Basic Software i18n Check List

Part of something my team is currently working on involves defining a standard approach to assessing the world-readiness of a piece of software, be it a brand new product or a legacy product that has existed for a long time.

If your codebase is not correctly internationalized, you will face many problems if you ever want to localize your application for another market.

Most of these are general items that could apply to any product on any platform, be a it a website or a mobile application.

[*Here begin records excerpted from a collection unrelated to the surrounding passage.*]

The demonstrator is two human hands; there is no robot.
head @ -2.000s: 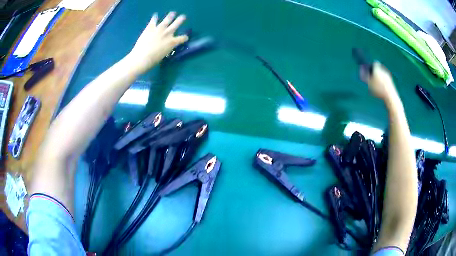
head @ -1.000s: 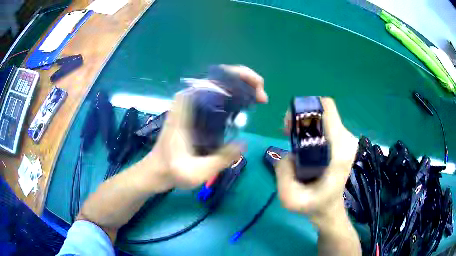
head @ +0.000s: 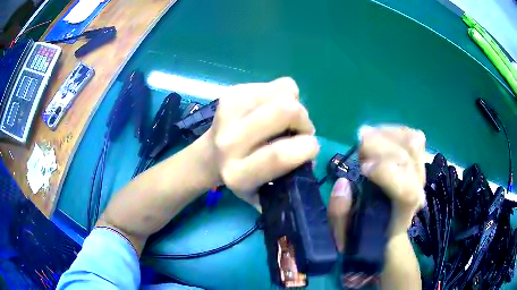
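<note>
My left hand (head: 263, 139) is closed round a black battery clamp (head: 306, 224), its nose pointing down toward me with copper-coloured metal showing at the end. My right hand (head: 388, 170) grips a second black clamp (head: 367, 226), also nose down and blurred. The two clamps are side by side with a narrow gap. Another clamp (head: 342, 164) lies on the green table between my hands, partly hidden. A blue connector (head: 213, 196) shows below my left wrist. A black cable (head: 198, 255) curves across the table under my left forearm.
Set-aside clamp leads (head: 161, 127) lie at the left of the table. A tangled pile of clamp leads (head: 465, 221) lies at the right. A single lead (head: 490, 113) is at the far right. A scale (head: 25, 93) and a patterned flat case (head: 68, 95) rest on the wooden top.
Both held clamps have swung from jaws facing up to noses pointing down toward me. My left hand has turned knuckles up. The view has shifted slightly, showing more of the scale.
</note>
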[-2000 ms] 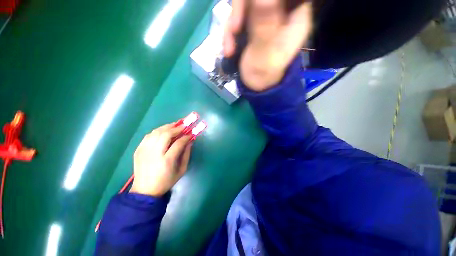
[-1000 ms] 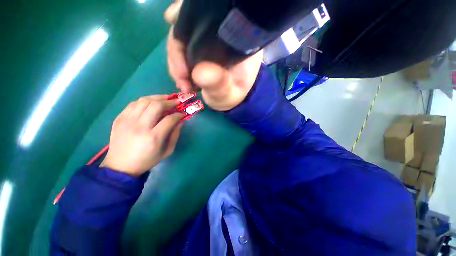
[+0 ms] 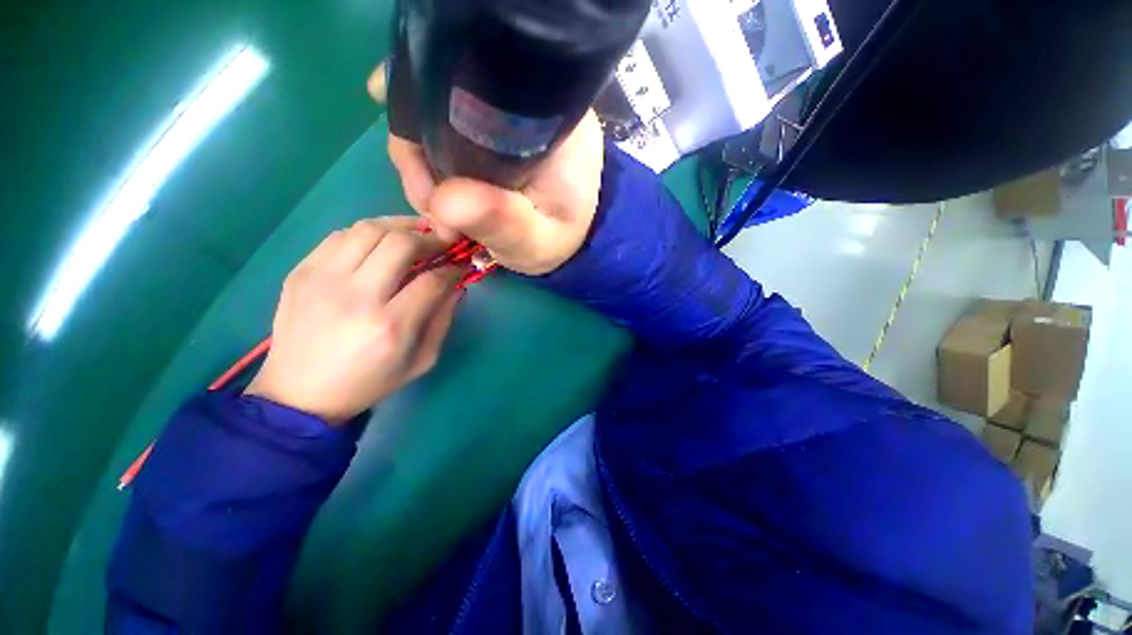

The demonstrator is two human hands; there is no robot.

Here’s my first draft of my list. This may help you if you are planning of localizing your application to sell in other markets.

Strings

  • Have all strings been externalized?
  • Have all strings been approved by someone who is a native English speaker?
  • Is there overuse of any abbreviations or acronyms, e.g. ‘App Info’?
  • Is there anywhere that you are concatenating strings together?
  • Punctuation is text too! Are you using any hard-coded punctuation marks (.,!?) these need to be externalized?
  • Have you identified all trademarks, tokens and other ‘special’ elements in your text and communicated to localisation that these shouldn’t be translated?
  • For mobile applications, is your text short enough to fit the potential small screen size of mobile devices? Consider string length expands generally 20% – 30% after translation. Some phrases expand by a lot more than 30%. Abbreviations and acronyms are the worst offenders here.
  • Try to keep resources that shouldn’t be translated separate from those that should.
  • Don’t embed HTML mark up in string resources.

Source Files

  • Source files are a standard file format – no need to invent new resource file formats. A standard resource file format will exist for the platform for which you are developing.
  • Source files are UNICODE.
  • You need to be able to generate your localizable file set in one step, it’s ideally handled by the build process.

General UI

  • Can input fields accept accented characters?
  • Can input fields accept double byte characters?
  • Is there room for buttons to expand if necessary?
  • Are there any UI elements like check boxes or radio buttons that are placed across the screen? It is better to place these vertically.
  • Try to put labels for controls above the control, rather than beside it.

Web Applications

  • Is server set up to send UTF-8 character set?
  • Are all buttons resizable?
  • Are there any mouse-over buttons with text in them?
  • Are other elements on the screen able to expand in size?
  • Are links to help and other user documentation appropriately localized?
  • For HTML based UI, never use absolute positioning.
  • NEVER use HTML tables to achieve layout.
  • Try to avoid using fixed widths with HTML layouts.
  • Don’t use the ‘align’ property to align items left or right.
  • Externalize CSS to a separate file – never use inline CSS.

Images

  • Is there text in any image?
  • Are there any images that depict hand, body or facial gestures? e.g, the thumbs up gesture is offensive in some cultures.
  • Are there any icons or images that are very specific to one region? e.g. an American type mailbox indicating an email.

SQL

  • Use the nvarchar type to store all text.
  • Can all insert and update statements handle unexpected apostrophes? (O’Sullivan, d’accord for example)?
  • Can all insert and update statements handle accented and double byte characters?
  • For MySql, ensure it was installed with UTF-8 as the default character set.

Numbers & Dates

  • Do any parts of your application format numbers using a thousand separator or a decimal point? If so the formatting string must be read from the OS.
  • Do any parts of your application format currencies? If so the formatting string must be read from the OS.
  • Does changing the application locale change all numbers appropriately?
  • Are all time and date formats read from the OS based on locale?
  • Does changing the application locale change all dates appropriately?

Regular Expressions

  • Do any regular expressions use the construct [a-zA-Z]? These are not safe from an i18n point of view.
  • Never use a regular expression to find a price, as the currency will be different for different languages.

Collation/Sorting

  • Do any parts of your application sort alphabetically? If so then they need to be tested for i18n awareness.